By Odin's Spectacle Case I love John Crace!
https://www.theguardian.com/politics/20 ... -acid-test
Day two in the Big Brother house. The chimps are still completely out of control and have started throwing food and worse at one another. Would Andrea please come to the diary room?
What wasn’t so clear was why she imagined she was any better suited to being prime minister now, having crashed and burned so spectacularly first time around. The only possible conclusion was that she reckoned that in the intervening three years the idiot bar had lowered significantly.
...she had an absolutely foolproof Brexit plan. She would tell parliament she had a really shit, unworkable plan and that if they did not want to vote for it then she had an equally shit plan for no deal. But not to worry, as there was no chance of her becoming prime minister.
Mark Harper strode purposefully to the front and took off his jacket. As if to say: here is a man who means business. Who would give straight answers to straight questions. The first of which was just who the hell he was. Not even his family always got that one right.
“Aha,” said Harper. The very fact he was completely unknown – other than for having had to resign as immigration minister for employing an illegal immigrant – was what made him just the person to lead the Conservatives and deliver Brexit. He would just wander up to Angela Merkel and say: “Hi, I want to do a deal,” and she would reply: “Sure. Danke fuck you aren’t Boris or Michael or Jeremy.” And that would be that. A deal would be done sometime in the next six months or so. It was no more incredible than anything anyone else had come up with.
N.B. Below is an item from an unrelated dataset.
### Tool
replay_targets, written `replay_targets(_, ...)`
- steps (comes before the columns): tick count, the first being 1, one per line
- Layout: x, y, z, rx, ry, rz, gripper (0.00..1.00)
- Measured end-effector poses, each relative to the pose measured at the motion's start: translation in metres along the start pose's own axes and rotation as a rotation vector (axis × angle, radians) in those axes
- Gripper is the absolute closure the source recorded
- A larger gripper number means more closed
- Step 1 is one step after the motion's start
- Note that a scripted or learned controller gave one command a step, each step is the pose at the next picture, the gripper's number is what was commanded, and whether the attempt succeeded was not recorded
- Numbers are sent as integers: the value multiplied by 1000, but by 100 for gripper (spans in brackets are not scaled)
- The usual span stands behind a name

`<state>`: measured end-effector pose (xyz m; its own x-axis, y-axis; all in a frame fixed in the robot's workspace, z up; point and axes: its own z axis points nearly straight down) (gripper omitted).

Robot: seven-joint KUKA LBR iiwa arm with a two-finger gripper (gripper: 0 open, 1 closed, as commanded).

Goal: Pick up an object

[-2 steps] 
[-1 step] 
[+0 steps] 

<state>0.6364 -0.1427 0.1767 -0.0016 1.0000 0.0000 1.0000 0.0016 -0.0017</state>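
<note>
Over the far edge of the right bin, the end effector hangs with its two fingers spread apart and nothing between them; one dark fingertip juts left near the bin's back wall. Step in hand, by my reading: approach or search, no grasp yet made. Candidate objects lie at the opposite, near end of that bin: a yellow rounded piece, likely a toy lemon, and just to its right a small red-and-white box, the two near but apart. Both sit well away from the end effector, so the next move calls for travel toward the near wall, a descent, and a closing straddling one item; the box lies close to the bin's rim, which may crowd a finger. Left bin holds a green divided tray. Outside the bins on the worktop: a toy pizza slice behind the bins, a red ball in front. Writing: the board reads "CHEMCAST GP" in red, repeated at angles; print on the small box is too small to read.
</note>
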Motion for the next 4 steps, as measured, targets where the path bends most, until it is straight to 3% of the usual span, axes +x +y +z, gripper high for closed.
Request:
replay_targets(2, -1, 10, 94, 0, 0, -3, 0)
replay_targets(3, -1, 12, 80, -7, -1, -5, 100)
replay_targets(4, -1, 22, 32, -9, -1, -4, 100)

Something rather more hallucinatory was on offer later. Tugging on his opium pipe, Rory Stewart had hired a circus tent on London’s South Bank. To go out with a bang. Or a bong. And what visions Rory the Ringmaster had on offer to a packed house of 600! Here was a possibility of a united Britain. A Xanadu where people came together to settle their Brexit differences through a citizens’ assembly. Where people felt a sense of shame at the state of hospitals, schools and prisons. Where conviction and seriousness walked hand in hand. Where binary politics dissolved into a purple haze of peace and love.
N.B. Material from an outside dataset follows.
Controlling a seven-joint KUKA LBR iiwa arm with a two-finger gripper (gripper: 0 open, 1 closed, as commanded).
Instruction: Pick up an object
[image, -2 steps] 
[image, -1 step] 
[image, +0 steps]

It was by far the best speech any Tory candidate had made. One which offered a real sense of leadership. Only it will never catch on, as the party Rory the Ringmaster wants to lead is not the Conservative party. It’s the Lib Dems, or something like them. And in his heart he knows that. Towards the end, when the visions were less intense, reality began to seep in. He admitted that his middle ground was a lost cause in a contest where Boris Johnson was favourite. The Ringmaster was no match for the elephant. Whether in the room or out. He even said he would back a Labour bill to take no deal and prorogation off the table.